I'll save those in a text file called spr.txt and run them like this:

parallel -j 15 -k --bar :::: spr.txt
ID SPRmoves SPRlen time lnL delta hrs delta lnL
11 0 100 25613.75 -496239.08 0.02 0.00
12 0 200 25551.77 -496239.08 0.01 0.00
13 0 500 25529.44 -496239.08 0.00 0.00
21 1 100 35276.59 -496098.941 2.71 140.14
22 1 200 35207.22 -496098.941 2.69 140.14
23 1 500 35239.38 -496098.941 2.70 140.14
31 2 100 38495.2 -496120.668 3.60 118.41
32 2 200 38688.24 -496120.668 3.66 118.41
33 2 500 38522.25 -496120.668 3.61 118.41
41 3 100 40822.96 -496063.816 4.25 175.27
42 3 200 41290.1 -496063.816 4.38 175.27
43 3 500 41456.04 -496063.816 4.42 175.27
51 4 100 43605.31 -495982.737 5.02 256.35
52 4 200 43502.2 -495982.737 4.99 256.35
53 4 500 43689.79 -495982.737 5.04 256.35

The best bang for our buck is to do just one round of SPRs (140 likelihood units per round, vs. e.g. 64 per round with 4 rounds). We get better likelihoods with more SPRs (in general) but the time penalty starts to get large. At 4 rounds of SPRs we've added 5 hrs to our analysis (meaning we're pushing our luck to get out an update every day, particularly as the dataset grows a lot in size).

Of note, I should have realised that an SPR radius of 100 encompasses the entire tree, so there is no difference in likelihood between any of the different SPR lengths. Still, I'll keep it at a very large number (1000) in future, to make sure that the SPR phase allows for truly global moves even as the tree grows a lot.

So, to take a starting tree of ~50K SARS-CoV-2 sequences, add ~3K new sequences to it, and then optimise it in fasttree, the best commandline for that seems to be:

fasttree -nt -gamma -nni 0 -spr 1 -sprlength 1000 -boot 100 -intree iqtree_seqsadded_mp.treefile $outputfasta > 1.tree

Reasoning: I leave the gamma on there purely so that as things progress it's easy to compare the lnL of different runs; reduce bootstraps to 100, becuase the SH measures of support are potentially useful (though I'm not all that sure how to interpret them yet), but the additional precision of doing 1000 bootstaps is not justified, and use 1 spr move of length 1000 because that seems to be a good balance between likelihood and execution time.

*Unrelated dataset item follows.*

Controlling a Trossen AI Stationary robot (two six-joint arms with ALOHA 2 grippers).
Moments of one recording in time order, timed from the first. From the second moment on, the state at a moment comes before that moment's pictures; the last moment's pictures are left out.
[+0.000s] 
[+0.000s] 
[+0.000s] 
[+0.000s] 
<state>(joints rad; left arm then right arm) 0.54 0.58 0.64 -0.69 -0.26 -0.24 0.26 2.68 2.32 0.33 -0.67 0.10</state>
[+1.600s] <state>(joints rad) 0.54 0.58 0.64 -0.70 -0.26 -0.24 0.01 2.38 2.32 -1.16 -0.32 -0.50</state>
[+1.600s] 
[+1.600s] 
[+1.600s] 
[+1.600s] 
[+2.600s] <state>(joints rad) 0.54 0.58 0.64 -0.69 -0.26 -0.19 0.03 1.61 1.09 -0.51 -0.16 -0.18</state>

Though it's also tempting to consider having 4 SPR moves, because for a few additional hours it seems like we can get a higher likelihood. However, when this analysis runs every day (rather than, in this case, on 10 days worth of new sequences), I think we have a solution.

There is one more thing I want to try, and that's whether we can make good improvements by running the 1 SPR analysis on the starting tree twice. The reason for this - it's often useful to interleave two algorithms (like SPR and NNI moves on trees) when optimising. So it's feasible that running an analysis with 1 SPR move followed by NNI moves twice, does a better job than any of the above, and could (let's see) give a nice balance of time and accuracy.

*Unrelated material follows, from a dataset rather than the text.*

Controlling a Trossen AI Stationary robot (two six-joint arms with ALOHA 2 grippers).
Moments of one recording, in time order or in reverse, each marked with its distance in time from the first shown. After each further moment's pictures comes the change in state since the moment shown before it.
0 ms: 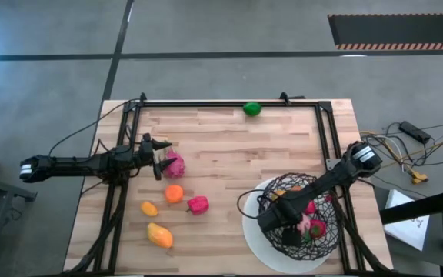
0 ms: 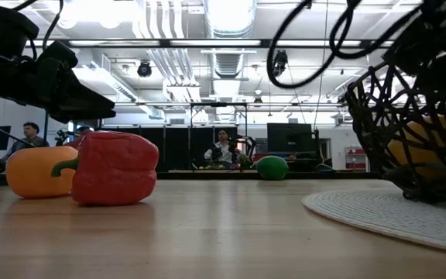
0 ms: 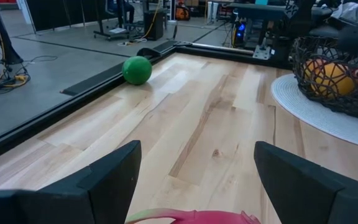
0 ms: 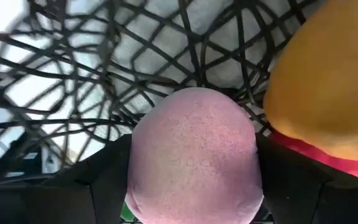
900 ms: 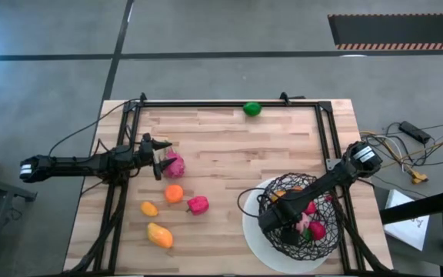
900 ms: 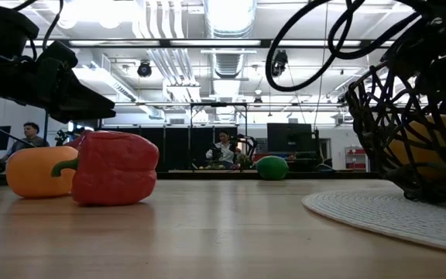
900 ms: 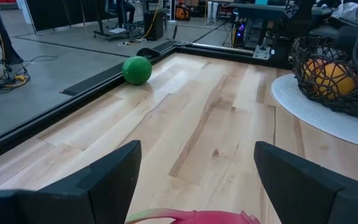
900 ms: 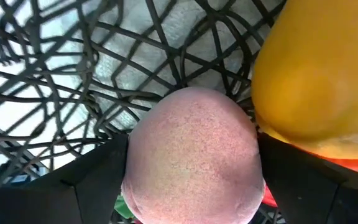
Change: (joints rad) left arm 0.000 0.000 0.000 0.000 0.000 0.000; right arm 0.000 0.000 -0.007 0.011 0.062 0.069
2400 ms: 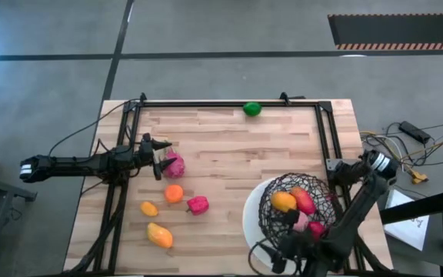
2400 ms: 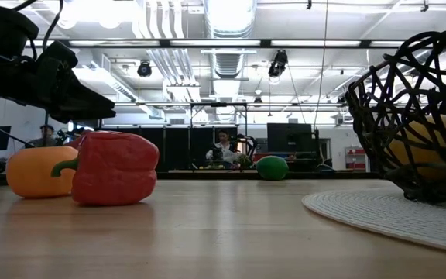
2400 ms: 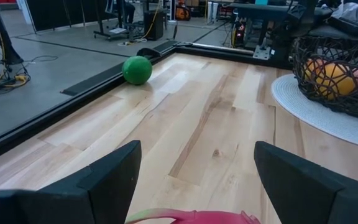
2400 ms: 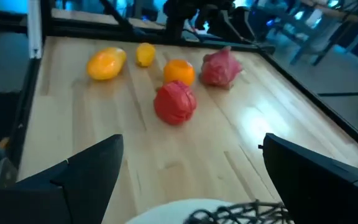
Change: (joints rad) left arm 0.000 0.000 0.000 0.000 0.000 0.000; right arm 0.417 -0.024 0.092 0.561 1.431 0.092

To do this, we just want to compare this:

/usr/bin/time -o 91.mem.txt -v fasttree -nt -gamma -nni 0 -spr 1 -sprlength 1000 -boot 100 -intree iqtree_seqsadded_mp.treefile $outputfasta > 91.tree

to this:

/usr/bin/time -o 92.mem.txt -v fasttree -nt -nni 0 -spr 1 -sprlength 1000 -nosupport -intree iqtree_seqsadded_mp.treefile $outputfasta > 92.tree
/usr/bin/time -o 93.mem.txt -v fasttree -nt -gamma -nni 0 -spr 1 -sprlength 1000 -boot 100 -intree 92.tree $outputfasta > 93.tree

Note that in the second version, we can skip the gamma optimisation of branch lengths and the bootstraps, so it will less than double the execution time. And in the second step fo the second version, we use the tree from the first step as the starting tree.

Turns out this didn't really help much:

Iterations time lnL
1 22914.02 -496098.941
2 39068.08 -496038.076

I almost doubled the execution time, for a marginal gain in likelihood.

Final conclusion

This is the best solution so far. Iterated once a day with the new sequences from that day.

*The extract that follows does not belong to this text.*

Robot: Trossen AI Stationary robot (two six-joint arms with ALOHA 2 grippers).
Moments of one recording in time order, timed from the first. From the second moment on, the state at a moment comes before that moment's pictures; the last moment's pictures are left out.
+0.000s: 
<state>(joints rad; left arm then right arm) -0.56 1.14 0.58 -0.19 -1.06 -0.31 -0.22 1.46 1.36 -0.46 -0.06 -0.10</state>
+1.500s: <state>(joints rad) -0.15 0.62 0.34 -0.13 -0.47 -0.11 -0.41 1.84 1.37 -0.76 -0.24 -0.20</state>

/usr/bin/time -o 91.mem.txt -v fasttree -nt -gamma -nni 0 -spr 1 -sprlength 1000 -boot 100 -intree iqtree_seqsadded_mp.treefile $outputfasta > 91.tree

P.S. In the end I decided to see what would happen if I just cranked it to do 10 SPRs, and the results were surprising. The lnL was -494195.750, which is a sizeable improvement. And the time was 11hrs. It seems worth keeping this for now, even if the 10 rounds of SPRs are not always worth it.